# [Exercise directions]
Pick each line containing "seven" out of the records.

# [Raw data]
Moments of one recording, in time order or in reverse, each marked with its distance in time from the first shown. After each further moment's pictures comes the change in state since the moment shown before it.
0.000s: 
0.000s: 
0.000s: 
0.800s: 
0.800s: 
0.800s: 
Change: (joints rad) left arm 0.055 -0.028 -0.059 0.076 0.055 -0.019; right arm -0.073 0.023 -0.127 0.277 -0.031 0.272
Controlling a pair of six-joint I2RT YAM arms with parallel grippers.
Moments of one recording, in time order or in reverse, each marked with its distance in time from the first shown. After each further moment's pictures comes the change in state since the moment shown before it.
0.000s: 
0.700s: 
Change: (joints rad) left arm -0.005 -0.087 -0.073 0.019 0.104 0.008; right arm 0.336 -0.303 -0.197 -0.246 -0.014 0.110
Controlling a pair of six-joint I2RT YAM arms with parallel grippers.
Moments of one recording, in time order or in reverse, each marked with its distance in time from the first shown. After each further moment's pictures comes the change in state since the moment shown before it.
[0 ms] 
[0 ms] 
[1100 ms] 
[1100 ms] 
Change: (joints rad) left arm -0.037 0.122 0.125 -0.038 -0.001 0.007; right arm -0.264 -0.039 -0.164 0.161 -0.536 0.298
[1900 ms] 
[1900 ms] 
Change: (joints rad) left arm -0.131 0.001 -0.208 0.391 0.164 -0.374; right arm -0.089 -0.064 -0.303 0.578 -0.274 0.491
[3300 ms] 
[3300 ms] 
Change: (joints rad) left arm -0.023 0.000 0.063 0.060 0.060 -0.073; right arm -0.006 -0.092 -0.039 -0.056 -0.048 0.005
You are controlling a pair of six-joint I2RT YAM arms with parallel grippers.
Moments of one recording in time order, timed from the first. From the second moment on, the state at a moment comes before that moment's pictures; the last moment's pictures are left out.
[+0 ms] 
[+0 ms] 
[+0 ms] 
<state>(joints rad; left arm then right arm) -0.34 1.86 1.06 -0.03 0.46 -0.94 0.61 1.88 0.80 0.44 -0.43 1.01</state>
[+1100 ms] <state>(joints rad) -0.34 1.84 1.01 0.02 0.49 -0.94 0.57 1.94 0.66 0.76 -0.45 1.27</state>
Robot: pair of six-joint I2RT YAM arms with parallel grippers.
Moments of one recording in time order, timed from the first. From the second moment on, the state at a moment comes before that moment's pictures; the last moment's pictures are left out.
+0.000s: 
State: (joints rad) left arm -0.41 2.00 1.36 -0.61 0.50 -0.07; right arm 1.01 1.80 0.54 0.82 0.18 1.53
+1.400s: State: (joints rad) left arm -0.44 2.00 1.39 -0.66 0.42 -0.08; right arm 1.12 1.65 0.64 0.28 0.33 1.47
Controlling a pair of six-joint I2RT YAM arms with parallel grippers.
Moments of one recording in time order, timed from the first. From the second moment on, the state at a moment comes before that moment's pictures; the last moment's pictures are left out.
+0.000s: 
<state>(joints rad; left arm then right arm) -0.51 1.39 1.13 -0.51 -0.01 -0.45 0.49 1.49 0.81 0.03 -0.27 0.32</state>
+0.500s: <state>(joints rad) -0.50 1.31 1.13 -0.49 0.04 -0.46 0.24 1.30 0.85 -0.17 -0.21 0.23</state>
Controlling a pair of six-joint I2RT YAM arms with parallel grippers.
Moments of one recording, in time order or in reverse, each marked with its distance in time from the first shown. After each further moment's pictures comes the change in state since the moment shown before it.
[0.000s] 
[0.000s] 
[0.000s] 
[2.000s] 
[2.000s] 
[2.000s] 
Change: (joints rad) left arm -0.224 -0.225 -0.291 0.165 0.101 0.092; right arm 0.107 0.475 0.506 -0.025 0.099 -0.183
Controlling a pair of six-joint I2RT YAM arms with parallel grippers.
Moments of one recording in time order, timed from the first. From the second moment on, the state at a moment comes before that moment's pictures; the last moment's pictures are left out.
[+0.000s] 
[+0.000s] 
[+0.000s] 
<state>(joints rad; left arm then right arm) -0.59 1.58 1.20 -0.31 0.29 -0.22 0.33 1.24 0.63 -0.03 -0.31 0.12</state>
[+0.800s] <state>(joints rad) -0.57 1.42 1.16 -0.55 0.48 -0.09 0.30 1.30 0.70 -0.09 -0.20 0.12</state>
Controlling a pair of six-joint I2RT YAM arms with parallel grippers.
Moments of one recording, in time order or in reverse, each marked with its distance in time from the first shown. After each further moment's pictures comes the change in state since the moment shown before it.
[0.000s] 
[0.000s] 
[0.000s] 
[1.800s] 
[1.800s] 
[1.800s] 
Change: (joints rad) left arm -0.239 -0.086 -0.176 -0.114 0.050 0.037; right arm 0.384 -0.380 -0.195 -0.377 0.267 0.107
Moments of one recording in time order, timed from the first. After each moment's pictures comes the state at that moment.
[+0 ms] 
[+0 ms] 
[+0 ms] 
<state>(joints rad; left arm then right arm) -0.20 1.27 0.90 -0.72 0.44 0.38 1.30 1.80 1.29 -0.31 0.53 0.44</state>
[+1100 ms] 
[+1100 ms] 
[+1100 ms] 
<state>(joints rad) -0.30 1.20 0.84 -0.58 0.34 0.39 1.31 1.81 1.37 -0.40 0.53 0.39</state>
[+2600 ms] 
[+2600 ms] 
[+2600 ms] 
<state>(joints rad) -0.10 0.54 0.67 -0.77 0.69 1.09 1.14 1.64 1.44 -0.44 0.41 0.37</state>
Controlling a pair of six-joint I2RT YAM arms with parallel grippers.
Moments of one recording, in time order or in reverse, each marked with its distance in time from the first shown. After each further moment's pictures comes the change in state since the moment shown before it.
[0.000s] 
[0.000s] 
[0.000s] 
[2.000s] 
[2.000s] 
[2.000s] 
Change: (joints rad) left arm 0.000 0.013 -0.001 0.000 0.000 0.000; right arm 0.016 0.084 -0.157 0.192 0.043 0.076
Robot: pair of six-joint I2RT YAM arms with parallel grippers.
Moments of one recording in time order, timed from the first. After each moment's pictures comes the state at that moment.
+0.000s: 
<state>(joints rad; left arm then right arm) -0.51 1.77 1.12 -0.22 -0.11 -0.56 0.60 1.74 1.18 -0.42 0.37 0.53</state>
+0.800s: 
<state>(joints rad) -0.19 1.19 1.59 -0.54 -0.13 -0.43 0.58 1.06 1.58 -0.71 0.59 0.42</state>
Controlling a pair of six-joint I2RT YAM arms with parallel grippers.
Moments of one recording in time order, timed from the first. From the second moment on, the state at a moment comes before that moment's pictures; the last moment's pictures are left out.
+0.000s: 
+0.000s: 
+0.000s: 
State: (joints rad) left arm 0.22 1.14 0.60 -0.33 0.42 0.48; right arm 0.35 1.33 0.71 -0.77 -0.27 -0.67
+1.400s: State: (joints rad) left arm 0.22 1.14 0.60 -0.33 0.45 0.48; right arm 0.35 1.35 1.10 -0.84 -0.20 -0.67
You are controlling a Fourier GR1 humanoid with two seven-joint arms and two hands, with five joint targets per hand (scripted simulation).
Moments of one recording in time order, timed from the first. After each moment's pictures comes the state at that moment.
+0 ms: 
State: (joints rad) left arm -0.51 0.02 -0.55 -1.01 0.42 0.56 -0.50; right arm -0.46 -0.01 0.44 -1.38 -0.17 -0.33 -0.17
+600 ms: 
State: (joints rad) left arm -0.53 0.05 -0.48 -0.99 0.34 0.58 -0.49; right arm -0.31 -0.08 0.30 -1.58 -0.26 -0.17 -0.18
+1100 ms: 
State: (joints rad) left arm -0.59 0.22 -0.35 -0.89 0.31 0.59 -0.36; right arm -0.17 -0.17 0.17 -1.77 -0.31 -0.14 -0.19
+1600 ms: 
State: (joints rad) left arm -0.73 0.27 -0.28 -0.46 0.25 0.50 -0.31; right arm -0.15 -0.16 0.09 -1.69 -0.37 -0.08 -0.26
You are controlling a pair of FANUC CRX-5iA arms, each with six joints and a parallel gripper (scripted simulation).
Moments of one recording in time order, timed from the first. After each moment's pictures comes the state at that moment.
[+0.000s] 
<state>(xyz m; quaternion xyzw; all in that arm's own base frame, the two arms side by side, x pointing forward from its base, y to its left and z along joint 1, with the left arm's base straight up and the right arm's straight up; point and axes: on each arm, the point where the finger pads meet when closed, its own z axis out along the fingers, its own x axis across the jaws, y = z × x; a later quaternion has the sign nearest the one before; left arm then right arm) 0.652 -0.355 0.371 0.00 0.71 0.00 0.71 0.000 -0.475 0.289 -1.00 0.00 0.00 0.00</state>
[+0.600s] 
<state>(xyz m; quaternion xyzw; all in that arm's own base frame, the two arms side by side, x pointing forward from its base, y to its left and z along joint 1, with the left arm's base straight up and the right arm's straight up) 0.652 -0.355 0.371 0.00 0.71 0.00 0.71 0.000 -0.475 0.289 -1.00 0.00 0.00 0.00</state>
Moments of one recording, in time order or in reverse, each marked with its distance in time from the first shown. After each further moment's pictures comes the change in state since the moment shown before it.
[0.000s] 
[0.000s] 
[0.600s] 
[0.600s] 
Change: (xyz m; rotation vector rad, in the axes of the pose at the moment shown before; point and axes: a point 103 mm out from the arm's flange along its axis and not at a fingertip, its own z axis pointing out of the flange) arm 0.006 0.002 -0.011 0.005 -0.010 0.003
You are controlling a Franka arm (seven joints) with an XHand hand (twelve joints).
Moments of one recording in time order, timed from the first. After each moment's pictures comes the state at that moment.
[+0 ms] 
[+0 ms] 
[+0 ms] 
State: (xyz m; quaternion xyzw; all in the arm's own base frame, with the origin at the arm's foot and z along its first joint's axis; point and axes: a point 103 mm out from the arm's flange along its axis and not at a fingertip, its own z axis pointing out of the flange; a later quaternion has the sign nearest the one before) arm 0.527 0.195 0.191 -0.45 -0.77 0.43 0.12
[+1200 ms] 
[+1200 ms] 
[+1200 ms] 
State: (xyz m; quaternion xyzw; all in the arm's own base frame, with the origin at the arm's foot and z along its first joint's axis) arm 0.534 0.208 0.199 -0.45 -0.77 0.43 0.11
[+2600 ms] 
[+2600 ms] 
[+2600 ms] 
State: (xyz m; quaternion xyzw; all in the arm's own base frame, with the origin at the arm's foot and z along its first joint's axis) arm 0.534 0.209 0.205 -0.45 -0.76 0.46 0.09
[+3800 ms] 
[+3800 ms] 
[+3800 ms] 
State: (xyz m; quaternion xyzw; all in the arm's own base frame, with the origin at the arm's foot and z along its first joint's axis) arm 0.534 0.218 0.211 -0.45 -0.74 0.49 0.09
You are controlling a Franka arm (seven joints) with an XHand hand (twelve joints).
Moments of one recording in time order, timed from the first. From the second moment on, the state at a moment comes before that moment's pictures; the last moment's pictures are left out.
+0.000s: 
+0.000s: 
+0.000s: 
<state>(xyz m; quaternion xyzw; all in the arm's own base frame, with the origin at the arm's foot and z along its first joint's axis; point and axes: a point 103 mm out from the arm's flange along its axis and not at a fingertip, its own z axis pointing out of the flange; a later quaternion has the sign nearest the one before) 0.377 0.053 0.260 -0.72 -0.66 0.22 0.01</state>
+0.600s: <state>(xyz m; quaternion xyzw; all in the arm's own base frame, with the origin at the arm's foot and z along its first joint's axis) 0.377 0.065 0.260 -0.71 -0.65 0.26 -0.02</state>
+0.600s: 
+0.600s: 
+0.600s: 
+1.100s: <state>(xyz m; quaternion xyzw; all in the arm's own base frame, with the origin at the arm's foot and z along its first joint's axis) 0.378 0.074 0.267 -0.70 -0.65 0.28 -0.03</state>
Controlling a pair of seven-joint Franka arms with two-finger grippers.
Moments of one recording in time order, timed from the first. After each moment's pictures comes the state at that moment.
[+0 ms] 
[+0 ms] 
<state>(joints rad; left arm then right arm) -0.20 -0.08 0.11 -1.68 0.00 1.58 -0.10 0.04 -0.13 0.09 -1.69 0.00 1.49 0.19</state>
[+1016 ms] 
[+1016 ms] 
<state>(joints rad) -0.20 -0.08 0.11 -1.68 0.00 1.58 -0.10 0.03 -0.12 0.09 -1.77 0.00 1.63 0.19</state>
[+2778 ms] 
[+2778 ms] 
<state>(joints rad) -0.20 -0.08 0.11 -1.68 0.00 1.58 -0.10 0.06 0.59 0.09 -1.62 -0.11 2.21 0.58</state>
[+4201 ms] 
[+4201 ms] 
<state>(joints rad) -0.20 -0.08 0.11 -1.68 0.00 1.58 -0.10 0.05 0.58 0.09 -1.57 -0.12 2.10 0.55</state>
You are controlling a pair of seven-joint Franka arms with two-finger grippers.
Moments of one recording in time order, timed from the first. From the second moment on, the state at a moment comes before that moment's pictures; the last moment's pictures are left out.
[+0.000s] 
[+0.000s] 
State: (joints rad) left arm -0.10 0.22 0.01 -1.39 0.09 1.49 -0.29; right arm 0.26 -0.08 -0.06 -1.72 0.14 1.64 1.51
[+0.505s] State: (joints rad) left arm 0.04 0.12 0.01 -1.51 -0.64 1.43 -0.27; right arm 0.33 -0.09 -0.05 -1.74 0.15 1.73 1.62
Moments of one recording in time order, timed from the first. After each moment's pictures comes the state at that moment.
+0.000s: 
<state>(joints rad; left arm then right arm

# [Your solution]
You are controlling a Fourier GR1 humanoid with two seven-joint arms and two hands, with five joint targets per hand (scripted simulation).
You are controlling a Franka arm (seven joints) with an XHand hand (twelve joints).
You are controlling a Franka arm (seven joints) with an XHand hand (twelve joints).
Controlling a pair of seven-joint Franka arms with two-finger grippers.
You are controlling a pair of seven-joint Franka arms with two-finger grippers.

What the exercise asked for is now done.